1. More input samples can improve generalization ability
but not too many, too many samples lead to over fitting and poor generalization ability; The sample includes at least one turning point data
2. The number of neurons in the hidden layer should be as small as possible without affecting the performance. There are too many hidden layer nodes, resulting in the decline of generalization ability. There are only dozens to hundreds of neurons to build rockets. Why do we need so many neurons to fit hundreds of data
3. If the error is small, the generalization ability is good; If the error is too small, it will over fit and the generalization ability will be poor
4. The choice of learning rate, especially the weight learning rate, has a great impact on the network performance.
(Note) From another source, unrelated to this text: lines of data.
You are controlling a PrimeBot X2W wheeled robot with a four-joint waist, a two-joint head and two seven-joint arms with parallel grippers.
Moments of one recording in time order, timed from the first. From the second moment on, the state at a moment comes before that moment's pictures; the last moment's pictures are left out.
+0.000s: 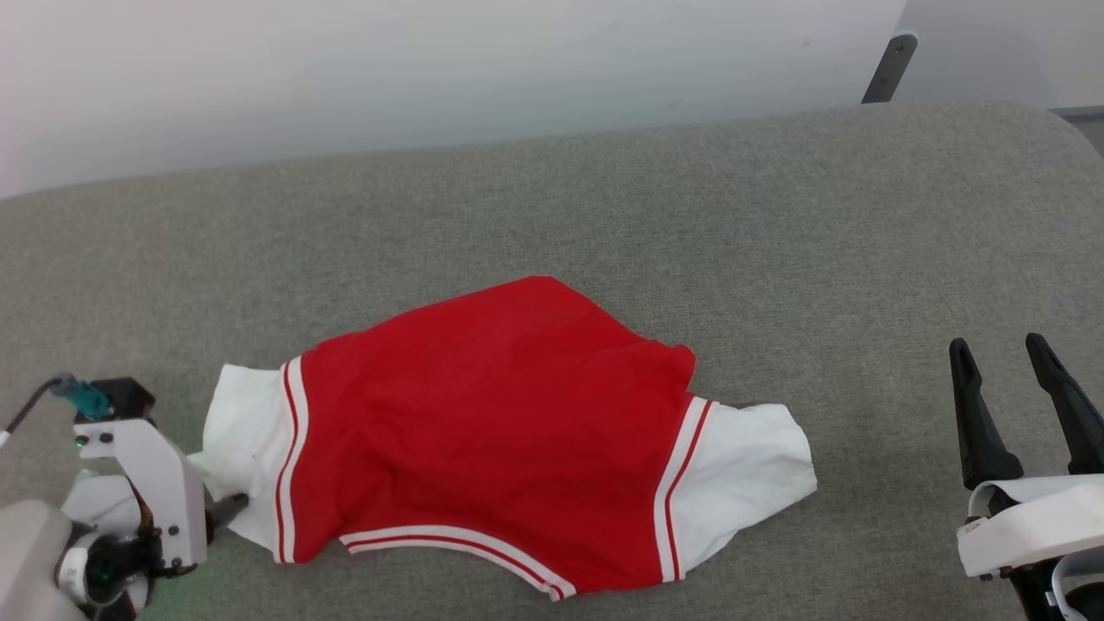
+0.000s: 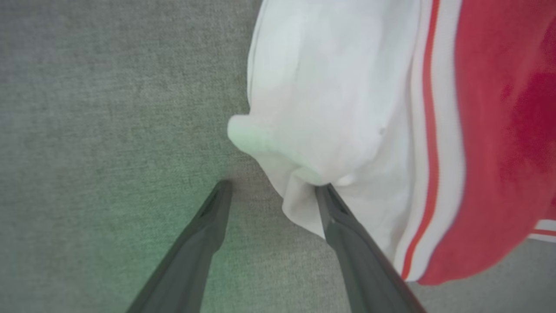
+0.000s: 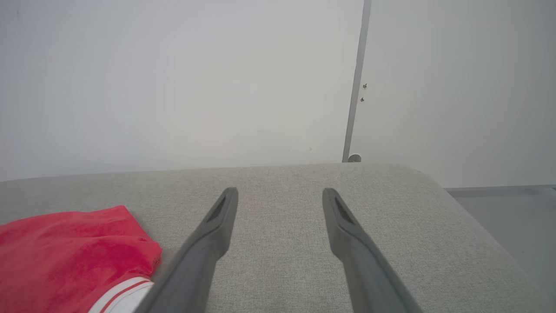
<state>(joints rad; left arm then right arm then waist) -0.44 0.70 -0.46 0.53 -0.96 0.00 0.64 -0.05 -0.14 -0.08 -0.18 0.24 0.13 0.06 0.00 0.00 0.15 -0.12</state>
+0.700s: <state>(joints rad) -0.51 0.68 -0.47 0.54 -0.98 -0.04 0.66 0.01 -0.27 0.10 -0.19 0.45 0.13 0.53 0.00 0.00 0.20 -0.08</state>
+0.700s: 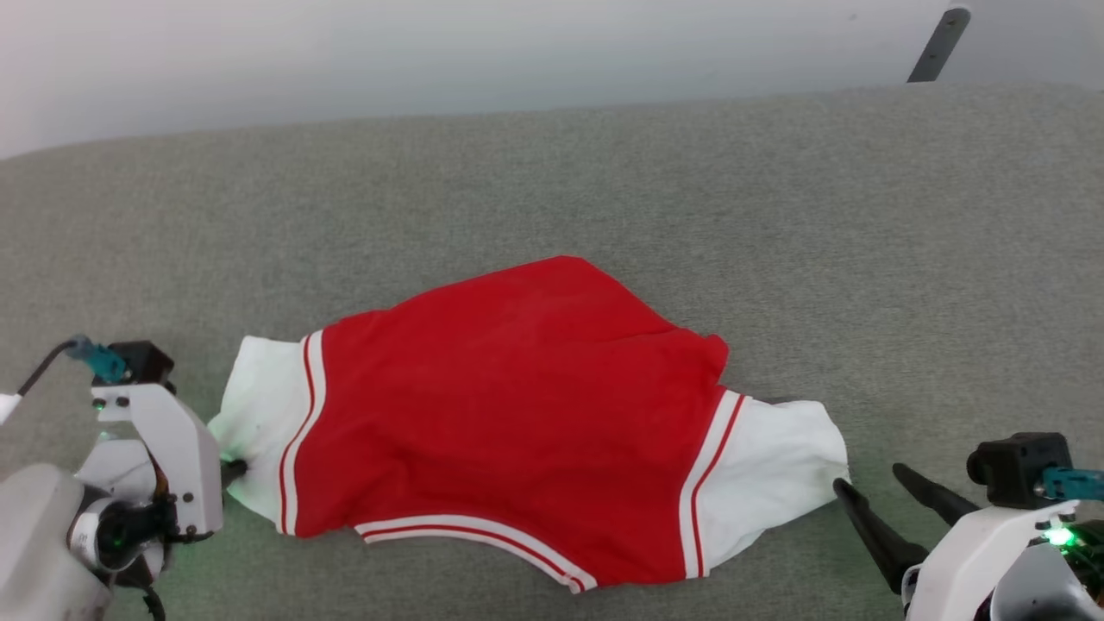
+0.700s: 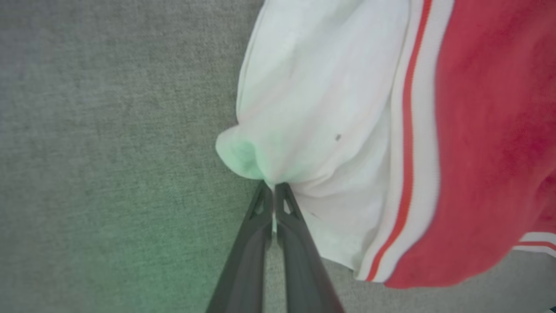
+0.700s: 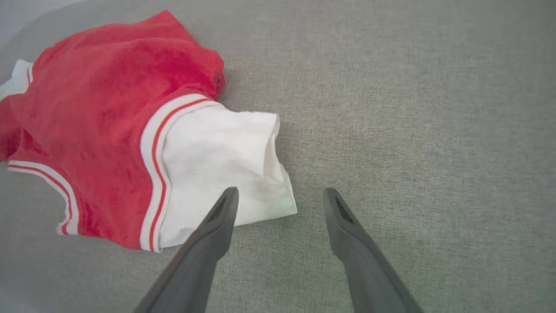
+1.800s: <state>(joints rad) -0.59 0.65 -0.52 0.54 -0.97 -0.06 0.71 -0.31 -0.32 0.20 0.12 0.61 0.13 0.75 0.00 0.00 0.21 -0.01</state>
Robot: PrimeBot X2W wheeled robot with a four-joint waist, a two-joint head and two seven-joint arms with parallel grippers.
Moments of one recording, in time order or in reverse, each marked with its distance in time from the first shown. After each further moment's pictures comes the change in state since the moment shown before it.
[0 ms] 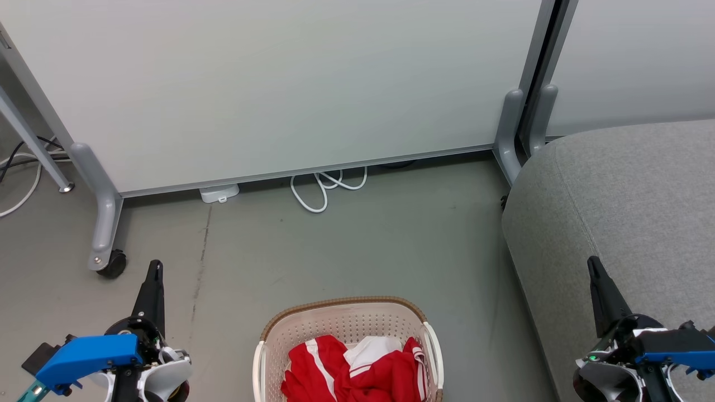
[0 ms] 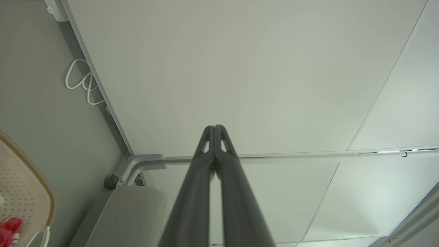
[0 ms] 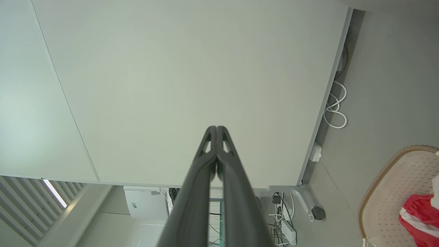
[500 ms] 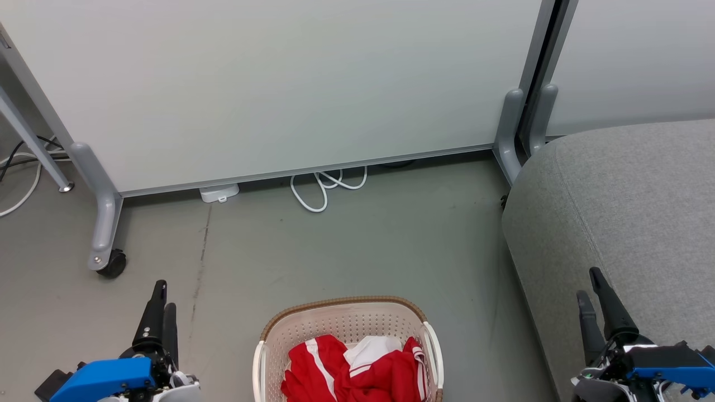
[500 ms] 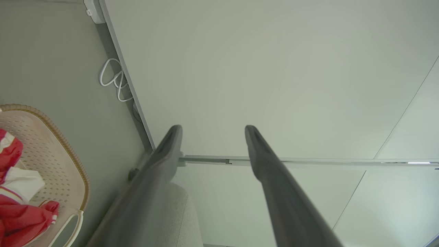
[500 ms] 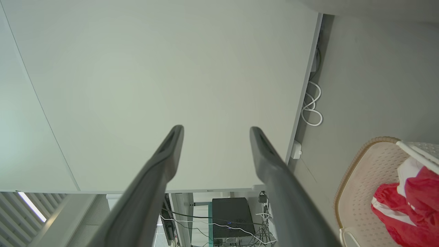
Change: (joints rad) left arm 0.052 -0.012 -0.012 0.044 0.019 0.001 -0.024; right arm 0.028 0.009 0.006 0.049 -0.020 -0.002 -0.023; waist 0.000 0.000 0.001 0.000
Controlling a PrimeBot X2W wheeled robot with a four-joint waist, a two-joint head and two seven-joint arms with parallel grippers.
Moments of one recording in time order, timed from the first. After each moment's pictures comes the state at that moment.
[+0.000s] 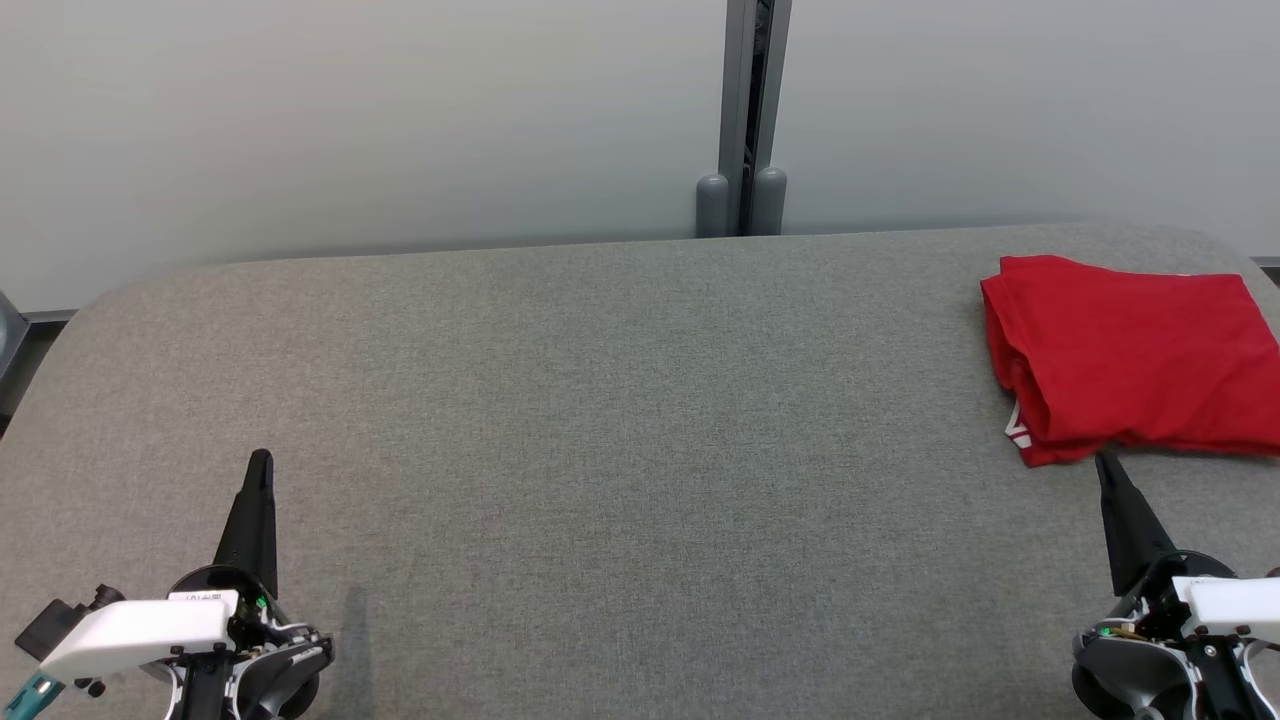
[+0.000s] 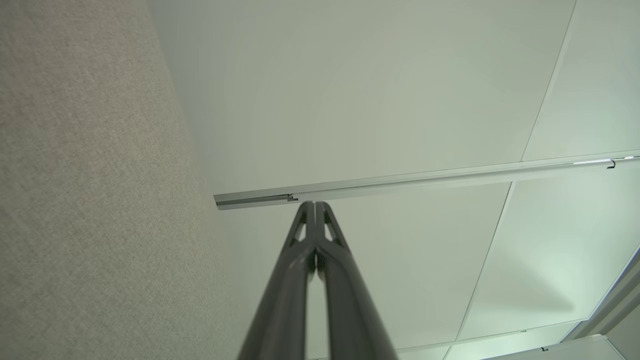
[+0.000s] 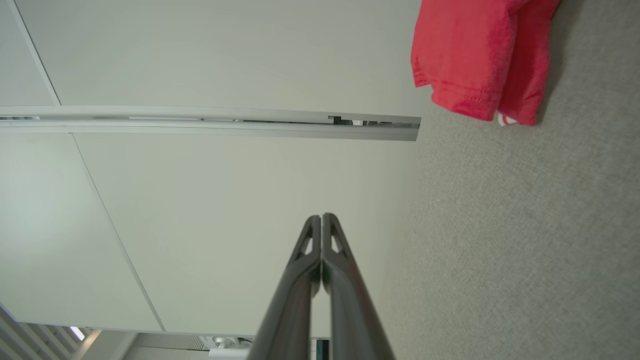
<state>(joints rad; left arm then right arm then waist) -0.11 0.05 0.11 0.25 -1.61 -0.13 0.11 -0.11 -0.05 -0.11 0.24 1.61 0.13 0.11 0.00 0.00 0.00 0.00</state>
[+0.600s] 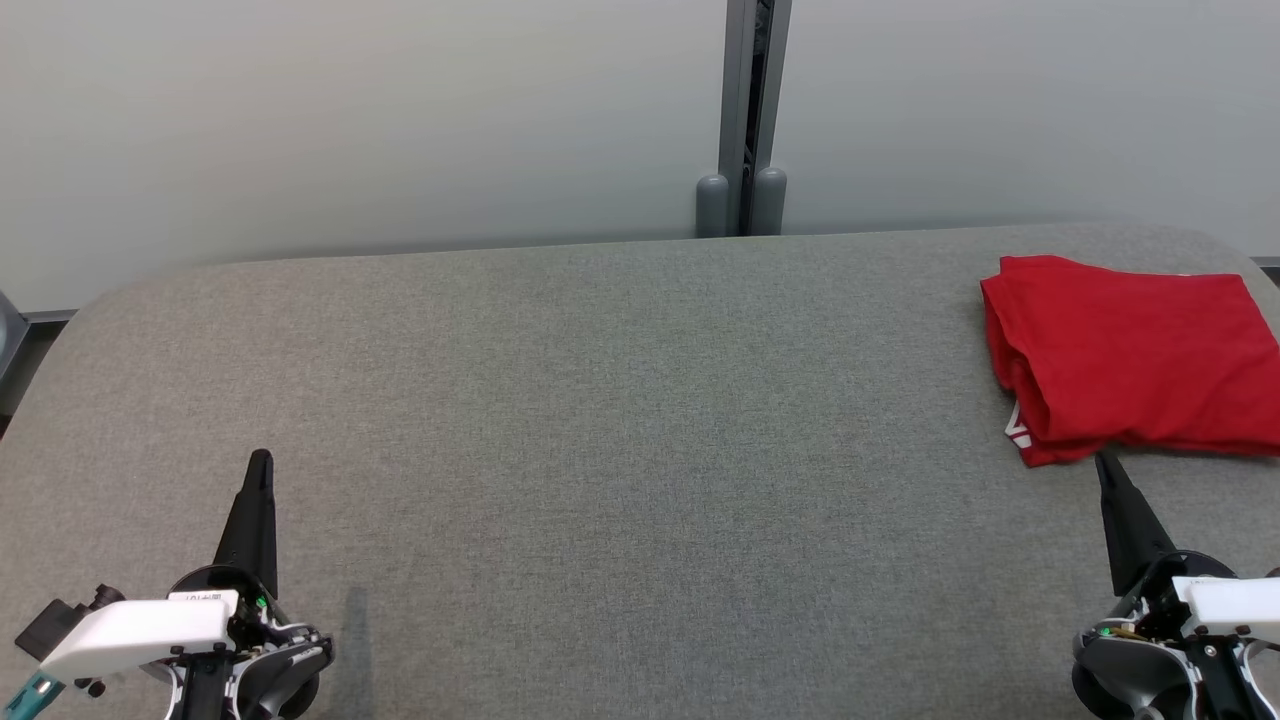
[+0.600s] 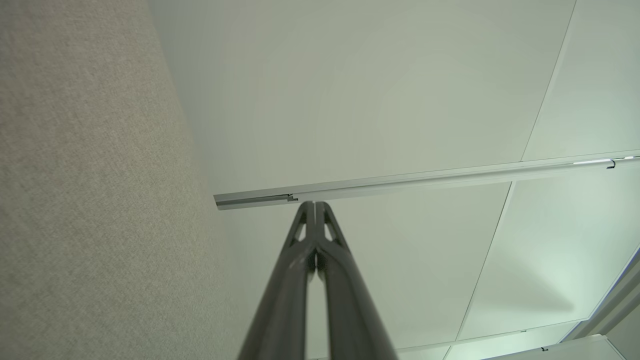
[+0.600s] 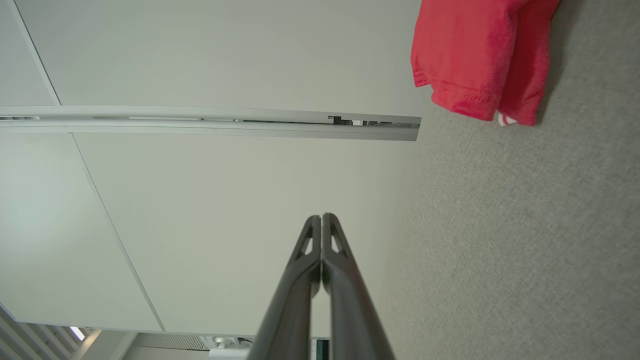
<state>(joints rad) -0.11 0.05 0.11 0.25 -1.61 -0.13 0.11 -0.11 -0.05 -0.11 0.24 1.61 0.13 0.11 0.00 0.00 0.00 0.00</state>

If it is too small, the convergence speed is very slow, and it is easy to fall into local minimization; If it is too large, the convergence speed is fast, but it is easy to swing, and the error is difficult to rece; The general weight learning rate is slightly larger than the required error; In addition, the variable learning rate can be used to increase the learning rate when the error is large, and then rece the learning rate when the error is small, so that the convergence is faster, the learning effect is better, and it is not easy to fall into local minimization
5. The training can be terminated at any time when the error meets the requirements, so as to avoid over fitting; The local weights can be adjusted to accelerate the local convergence.
no matter how large it is, it requires high computational power. Even if there are many samples, it will converge in the end. Several years have passed, and it is meaningless unless it is to experiment with a new algorithm.